Based on these assumptions solution is:
1.read a line, save the length in the hashmap as key , so we have lighter hashmap. Save the list as the entry in hashmap for all the lines having that length mentioned in key. Building this hashmap is O(n).
While mapping the offsets for each line in the hashmap,compare the line blobs with all existing entries in the list of lines(offsets) for this key length except the entry -1 as offset.if duplicate found remove both lines and save the offset -1 in those places in list.
So consider the complexity and memory usage:
Hashmap memory ,space complexity = O(n) where n is number of lines
Time Complexity - if no duplicates but all equal length lines considering length of each line = m, consider the no of lines =n then that would be , O(n). Since we assume we can compare blob , the m does not matter.
That was worst case.
In other cases we save on comparisons although we will have little extra space required in hashmap.
Additionally we can use mapreduce on server side to split the set and merge results later. And using length or start of line as the mapper key.
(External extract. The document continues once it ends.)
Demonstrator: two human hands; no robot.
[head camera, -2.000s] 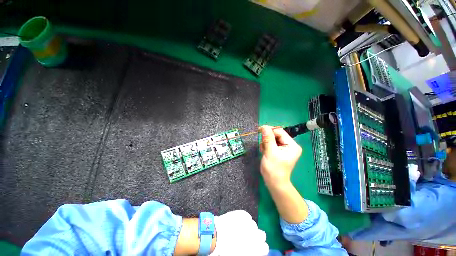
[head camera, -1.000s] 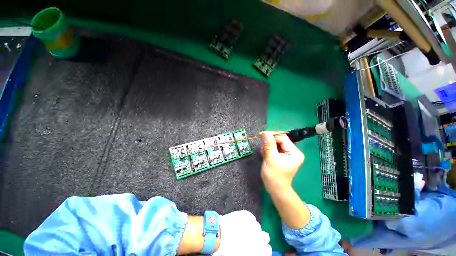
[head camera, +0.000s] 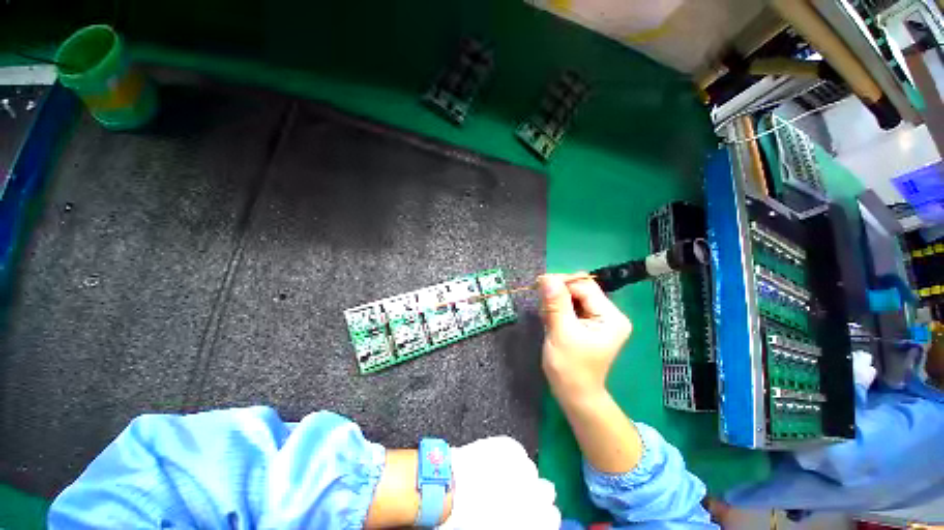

void deleteDuplicates(File filename) throws IOException{
#SuppressWarnings("resource")
BufferedReader reader = new BufferedReader(new FileReader(filename));
Set<String> lines = new LinkedHashSet<String>();
String line;
String delims = " ";
System.out.println("Read the duplicate contents now and writing to file");
while((line=reader.readLine())!=null){
line = line.trim();
StringTokenizer str = new StringTokenizer(line, delims);
while (str.hasMoreElements()) {
line = (String) str.nextElement();
lines.add(line);
BufferedWriter writer = new BufferedWriter(new FileWriter(filename));
for(String unique: lines){
writer.write(unique+" ");
}
writer.close();
}
}
System.out.println(lines);
System.out.println("Duplicate removal successful");
}
These answers all rely on the file being small enough to store in memory.
If it is OK to sort the file, this is an algorithm that can be used on any sized file.
You need this library: https://github.com/lemire/externalsortinginjava
I assume you start with a file fileDumpCsvFileUnsorted and you will end up with a new file fileDumpCsvFileSorted that is sorted and has no dupes.
ExternalSort.sort(fileDumpCsvFileUnsorted, fileDumpCsvFileSorted);
int numDupes = 0;
File dupesRemoved = new File(fileDumpCsvFileSorted.getAbsolutePath() + ".nodupes");
String previousLine = null;
try (FileWriter fw = new FileWriter(dupesRemoved);
BufferedWriter bw = new BufferedWriter(fw);
FileReader fr = new FileReader(fileDumpCsvFileSorted);
LineIterator lineIterator = new LineIterator(fr)
) {
while (lineIterator.hasNext()) {
String nextLine = lineIterator.nextLine();
if (StringUtils.equals(nextLine, previousLine)) {
++numDupes;
continue;
}
bw.write(String.format("%s%n", nextLine));
previousLine = nextLine;
}
}
logger.info("Removed {} dupes from {}", numDupes, fileDumpCsvFileSorted.getAbsolutePath());
FileUtils.deleteQuietly(fileDumpCsvFileSorted);
FileUtils.moveFile(dupesRemoved, fileDumpCsvFileSorted);
The file fileDumpCsvFileSorted is now created sorted with no dupes.